**Your goal**
Your answer should be the line containing "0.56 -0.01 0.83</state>" and every line after it to the end of the records below, word for word.

**Material to process**
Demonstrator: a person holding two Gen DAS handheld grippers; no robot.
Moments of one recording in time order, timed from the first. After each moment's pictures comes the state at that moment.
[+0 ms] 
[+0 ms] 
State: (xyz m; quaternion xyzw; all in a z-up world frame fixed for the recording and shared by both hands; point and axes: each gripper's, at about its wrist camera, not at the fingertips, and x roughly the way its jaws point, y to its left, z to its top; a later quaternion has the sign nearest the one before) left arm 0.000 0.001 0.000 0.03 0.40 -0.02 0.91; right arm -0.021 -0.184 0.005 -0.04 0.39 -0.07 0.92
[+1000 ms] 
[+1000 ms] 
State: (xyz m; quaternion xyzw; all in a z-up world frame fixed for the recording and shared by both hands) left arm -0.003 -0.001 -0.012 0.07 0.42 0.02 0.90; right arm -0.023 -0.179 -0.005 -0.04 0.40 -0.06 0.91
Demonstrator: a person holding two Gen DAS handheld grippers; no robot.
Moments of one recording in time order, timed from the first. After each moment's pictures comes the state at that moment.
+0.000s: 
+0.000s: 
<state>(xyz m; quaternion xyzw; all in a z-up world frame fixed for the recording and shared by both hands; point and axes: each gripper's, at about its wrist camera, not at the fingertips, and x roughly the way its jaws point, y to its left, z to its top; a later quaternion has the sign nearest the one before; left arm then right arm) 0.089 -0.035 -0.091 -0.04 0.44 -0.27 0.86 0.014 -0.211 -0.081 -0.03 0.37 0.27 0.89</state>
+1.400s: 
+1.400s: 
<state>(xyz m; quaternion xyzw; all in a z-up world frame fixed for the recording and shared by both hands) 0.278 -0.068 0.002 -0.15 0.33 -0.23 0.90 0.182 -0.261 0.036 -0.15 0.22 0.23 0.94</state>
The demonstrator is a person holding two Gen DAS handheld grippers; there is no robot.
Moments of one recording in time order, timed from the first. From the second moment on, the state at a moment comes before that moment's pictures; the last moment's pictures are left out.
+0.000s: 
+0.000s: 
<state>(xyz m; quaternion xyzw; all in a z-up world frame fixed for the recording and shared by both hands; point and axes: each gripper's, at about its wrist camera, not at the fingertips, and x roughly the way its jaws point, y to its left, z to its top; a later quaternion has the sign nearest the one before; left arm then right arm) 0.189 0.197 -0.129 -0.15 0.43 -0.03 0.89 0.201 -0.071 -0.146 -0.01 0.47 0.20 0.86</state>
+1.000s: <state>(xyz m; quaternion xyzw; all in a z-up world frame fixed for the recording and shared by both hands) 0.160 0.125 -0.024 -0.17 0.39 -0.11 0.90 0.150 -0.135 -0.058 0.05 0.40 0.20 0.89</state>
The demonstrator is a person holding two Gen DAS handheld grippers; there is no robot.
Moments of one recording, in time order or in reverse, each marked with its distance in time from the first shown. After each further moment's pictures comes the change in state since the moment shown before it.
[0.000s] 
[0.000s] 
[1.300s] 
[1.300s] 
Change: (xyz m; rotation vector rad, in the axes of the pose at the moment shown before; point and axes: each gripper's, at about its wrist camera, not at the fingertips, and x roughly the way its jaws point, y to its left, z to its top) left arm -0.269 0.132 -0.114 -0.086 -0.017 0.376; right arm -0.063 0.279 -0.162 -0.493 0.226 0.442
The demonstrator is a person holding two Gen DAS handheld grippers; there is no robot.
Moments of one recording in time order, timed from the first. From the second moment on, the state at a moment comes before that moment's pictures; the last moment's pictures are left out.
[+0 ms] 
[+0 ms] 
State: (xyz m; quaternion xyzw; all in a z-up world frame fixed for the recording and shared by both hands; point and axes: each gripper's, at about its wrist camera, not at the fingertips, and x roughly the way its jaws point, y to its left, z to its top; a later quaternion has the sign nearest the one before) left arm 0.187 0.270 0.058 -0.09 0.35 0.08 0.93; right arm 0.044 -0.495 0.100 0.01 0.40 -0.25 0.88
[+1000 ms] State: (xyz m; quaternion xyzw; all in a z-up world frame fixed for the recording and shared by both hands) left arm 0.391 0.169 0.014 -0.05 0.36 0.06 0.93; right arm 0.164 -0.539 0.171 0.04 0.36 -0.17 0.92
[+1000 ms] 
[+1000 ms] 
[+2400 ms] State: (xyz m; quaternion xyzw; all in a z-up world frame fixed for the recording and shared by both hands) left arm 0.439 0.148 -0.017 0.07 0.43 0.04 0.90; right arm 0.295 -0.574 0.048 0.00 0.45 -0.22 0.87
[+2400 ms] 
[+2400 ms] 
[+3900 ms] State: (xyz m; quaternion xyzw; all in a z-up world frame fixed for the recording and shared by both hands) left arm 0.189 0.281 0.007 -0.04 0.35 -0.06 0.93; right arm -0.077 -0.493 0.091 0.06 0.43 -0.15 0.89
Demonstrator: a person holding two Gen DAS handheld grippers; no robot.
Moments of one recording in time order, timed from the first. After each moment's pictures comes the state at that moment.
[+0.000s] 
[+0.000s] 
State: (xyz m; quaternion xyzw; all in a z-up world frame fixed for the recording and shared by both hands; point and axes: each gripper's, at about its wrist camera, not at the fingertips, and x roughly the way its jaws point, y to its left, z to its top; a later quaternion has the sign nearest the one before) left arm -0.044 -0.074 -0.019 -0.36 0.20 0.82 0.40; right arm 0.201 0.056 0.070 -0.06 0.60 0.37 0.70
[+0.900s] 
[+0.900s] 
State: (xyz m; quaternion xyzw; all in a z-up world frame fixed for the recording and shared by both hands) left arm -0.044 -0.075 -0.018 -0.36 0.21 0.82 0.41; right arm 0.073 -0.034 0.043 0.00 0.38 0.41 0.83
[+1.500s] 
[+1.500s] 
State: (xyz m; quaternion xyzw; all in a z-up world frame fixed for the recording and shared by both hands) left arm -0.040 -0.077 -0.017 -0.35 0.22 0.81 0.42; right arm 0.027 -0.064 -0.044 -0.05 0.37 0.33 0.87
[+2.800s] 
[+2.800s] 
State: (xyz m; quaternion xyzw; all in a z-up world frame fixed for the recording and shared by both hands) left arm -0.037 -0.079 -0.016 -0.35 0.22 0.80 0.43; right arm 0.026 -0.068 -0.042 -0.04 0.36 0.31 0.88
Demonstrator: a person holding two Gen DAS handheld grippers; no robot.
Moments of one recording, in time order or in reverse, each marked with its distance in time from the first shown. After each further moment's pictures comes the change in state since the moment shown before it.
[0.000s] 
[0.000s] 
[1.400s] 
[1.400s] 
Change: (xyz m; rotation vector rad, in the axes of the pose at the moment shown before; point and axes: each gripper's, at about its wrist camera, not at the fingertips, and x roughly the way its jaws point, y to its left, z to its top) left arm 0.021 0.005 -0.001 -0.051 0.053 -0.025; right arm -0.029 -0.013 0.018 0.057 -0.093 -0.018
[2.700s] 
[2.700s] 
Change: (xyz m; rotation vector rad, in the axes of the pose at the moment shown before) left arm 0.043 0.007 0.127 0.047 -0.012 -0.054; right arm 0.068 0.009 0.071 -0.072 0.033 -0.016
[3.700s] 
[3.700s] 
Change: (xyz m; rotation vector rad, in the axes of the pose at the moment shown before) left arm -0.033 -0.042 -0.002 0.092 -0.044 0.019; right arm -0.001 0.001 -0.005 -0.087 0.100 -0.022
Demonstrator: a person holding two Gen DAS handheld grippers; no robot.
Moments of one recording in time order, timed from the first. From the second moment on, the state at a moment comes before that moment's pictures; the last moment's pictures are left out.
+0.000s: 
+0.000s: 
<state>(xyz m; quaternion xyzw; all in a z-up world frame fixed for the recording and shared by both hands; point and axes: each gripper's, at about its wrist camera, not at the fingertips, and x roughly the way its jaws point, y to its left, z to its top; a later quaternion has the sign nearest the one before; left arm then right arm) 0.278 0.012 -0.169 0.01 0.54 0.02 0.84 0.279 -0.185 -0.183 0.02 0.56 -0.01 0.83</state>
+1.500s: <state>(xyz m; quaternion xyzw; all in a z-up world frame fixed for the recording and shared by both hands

**Response to the task**
<state>(xyz m; quaternion xyzw; all in a z-up world frame fixed for the recording and shared by both hands; point and axes: each gripper's, at about its wrist camera, not at the fingertips, and x roughly the way its jaws point, y to its left, z to its top; a later quaternion has the sign nearest the one before; left arm then right arm) 0.278 0.012 -0.169 0.01 0.54 0.02 0.84 0.279 -0.185 -0.183 0.02 0.56 -0.01 0.83</state>
+1.500s: <state>(xyz m; quaternion xyzw; all in a z-up world frame fixed for the recording and shared by both hands

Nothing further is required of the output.